Lane v. Lane, App. Div. (per curiam) (11 pp.) Initially the court questions whether this action challenging the divorce judgment was brought by plaintiff or his son of the same name. If the action was brought by the son, he has no standing as he is not the party aggrieved; and the court has not been provided with the alleged power of attorney to determine its scope. Additionally, if, as plaintiff alleges, he was incompetent at the time of the divorce, he would have been incompetent at the time he signed the power of attorney the following month. Even if the action had been brought by the plaintiff himself, however, the court would still affirm the trial judge's denial of plaintiff's motion.
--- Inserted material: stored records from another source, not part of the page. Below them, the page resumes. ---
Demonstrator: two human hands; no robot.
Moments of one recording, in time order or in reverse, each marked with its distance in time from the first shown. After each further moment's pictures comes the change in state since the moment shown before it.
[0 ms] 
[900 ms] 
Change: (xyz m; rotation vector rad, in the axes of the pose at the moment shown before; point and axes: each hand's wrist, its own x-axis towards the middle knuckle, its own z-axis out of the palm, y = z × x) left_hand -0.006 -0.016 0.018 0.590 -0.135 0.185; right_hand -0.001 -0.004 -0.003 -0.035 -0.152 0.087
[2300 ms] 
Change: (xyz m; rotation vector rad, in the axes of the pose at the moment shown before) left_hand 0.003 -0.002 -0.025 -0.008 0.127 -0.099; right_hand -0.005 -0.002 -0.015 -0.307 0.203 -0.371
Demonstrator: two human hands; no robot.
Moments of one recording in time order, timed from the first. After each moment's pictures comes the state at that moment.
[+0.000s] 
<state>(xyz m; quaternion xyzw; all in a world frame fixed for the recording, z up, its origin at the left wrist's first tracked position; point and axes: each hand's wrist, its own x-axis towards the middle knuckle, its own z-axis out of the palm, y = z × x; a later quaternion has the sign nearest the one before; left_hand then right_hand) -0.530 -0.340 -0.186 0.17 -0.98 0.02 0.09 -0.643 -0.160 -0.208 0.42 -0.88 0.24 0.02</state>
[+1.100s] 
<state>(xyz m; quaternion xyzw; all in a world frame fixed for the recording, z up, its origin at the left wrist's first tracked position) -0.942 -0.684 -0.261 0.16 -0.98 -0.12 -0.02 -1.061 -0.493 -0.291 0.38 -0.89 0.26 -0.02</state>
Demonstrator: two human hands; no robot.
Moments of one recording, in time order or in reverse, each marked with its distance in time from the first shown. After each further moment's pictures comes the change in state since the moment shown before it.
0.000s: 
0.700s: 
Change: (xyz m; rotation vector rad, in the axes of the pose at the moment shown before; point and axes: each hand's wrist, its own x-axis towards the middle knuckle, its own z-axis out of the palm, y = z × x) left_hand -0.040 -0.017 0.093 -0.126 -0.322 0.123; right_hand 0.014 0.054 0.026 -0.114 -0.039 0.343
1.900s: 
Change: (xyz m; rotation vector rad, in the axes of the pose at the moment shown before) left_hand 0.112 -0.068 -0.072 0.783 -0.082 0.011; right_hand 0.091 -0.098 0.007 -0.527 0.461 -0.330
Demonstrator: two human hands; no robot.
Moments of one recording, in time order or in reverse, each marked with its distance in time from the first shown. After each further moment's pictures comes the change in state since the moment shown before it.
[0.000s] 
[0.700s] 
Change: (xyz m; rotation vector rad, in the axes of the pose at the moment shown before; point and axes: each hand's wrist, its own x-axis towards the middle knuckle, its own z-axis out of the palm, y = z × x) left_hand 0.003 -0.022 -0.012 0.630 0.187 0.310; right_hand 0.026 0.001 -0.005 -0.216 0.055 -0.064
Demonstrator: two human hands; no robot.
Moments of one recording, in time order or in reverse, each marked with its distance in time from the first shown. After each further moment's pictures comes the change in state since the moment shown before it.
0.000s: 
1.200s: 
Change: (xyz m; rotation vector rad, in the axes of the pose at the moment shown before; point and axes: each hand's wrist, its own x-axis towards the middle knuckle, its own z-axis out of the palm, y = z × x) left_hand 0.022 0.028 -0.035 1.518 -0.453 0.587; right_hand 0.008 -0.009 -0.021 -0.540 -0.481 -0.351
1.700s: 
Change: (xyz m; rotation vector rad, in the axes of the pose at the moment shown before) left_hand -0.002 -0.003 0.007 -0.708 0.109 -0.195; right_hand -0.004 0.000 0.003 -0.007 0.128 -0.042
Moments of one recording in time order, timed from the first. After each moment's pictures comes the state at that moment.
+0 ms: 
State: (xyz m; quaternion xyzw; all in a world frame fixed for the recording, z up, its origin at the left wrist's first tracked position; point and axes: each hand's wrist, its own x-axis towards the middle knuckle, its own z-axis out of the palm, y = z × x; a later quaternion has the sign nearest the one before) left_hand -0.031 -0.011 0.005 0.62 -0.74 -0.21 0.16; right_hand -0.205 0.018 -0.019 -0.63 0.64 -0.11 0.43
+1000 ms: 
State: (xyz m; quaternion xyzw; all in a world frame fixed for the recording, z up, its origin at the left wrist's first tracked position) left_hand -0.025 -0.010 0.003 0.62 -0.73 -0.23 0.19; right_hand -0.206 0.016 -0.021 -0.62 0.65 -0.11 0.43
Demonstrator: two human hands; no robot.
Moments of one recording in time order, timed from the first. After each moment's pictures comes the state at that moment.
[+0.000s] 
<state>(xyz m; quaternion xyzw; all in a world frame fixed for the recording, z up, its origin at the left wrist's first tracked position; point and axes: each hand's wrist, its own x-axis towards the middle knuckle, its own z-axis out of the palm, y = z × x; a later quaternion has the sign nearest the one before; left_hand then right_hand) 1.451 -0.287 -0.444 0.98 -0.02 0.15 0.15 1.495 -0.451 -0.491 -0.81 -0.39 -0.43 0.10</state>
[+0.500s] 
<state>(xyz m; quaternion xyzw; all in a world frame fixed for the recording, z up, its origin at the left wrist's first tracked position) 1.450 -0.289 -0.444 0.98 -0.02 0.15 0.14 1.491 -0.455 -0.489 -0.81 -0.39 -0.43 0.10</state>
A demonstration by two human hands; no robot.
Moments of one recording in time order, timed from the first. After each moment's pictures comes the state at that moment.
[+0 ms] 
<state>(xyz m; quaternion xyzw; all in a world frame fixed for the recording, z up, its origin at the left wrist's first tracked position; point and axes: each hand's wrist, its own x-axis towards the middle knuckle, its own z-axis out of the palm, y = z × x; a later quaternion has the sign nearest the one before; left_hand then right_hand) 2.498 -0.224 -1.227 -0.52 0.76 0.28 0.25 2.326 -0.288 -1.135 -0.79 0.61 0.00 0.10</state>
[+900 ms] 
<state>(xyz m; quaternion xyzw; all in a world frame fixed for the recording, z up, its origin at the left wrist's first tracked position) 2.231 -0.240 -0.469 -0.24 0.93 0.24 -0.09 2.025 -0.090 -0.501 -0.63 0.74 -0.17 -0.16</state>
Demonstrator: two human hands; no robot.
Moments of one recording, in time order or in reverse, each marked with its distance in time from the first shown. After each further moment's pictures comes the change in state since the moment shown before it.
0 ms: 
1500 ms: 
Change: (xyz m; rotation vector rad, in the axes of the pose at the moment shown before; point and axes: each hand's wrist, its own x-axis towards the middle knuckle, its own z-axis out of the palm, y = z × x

The judge's determination that defendant was entitled to a greater percentage of the marital assets was properly based on statutory criteria, and included his noting her age and health problems, and his finding that defendant had made more significant contributions to the marital home; faced a reduced standard of living as a result of the divorce; and had minimal income.
Capuano v. Capuano, App. Div. (per curiam) (30 pp.) The trial judge did not err in invalidating the parties' property settlement agreement as unfair under the circumstances of this case. The judge considered the duress and coercion argument advanced by the defendant -- that she signed the agreement under threat that the plaintiff would reveal her affair with another to alienate the children against her -- and, while the duress argument alone might not uphold the invalidation, the judge also found it unfair because of the financial imbalance between the parties, specifically, that the husband received 55% of the assets and that defendant waived alimony and child support, the latter being against "public policy." Additionally, the judge found that plaintiff knew his income would increase dramatically, and delayed his additional earnings until the PSA was executed. The matter must be remanded, however, for a recalculation of child support for one son; rectification of the judge's error in "double counting" the proceeds of the sale of the marital home in equitable distribution; and the judge's application of the wrong interest rate on existing arrearages. [Decision dated Jul. 2, 2002.]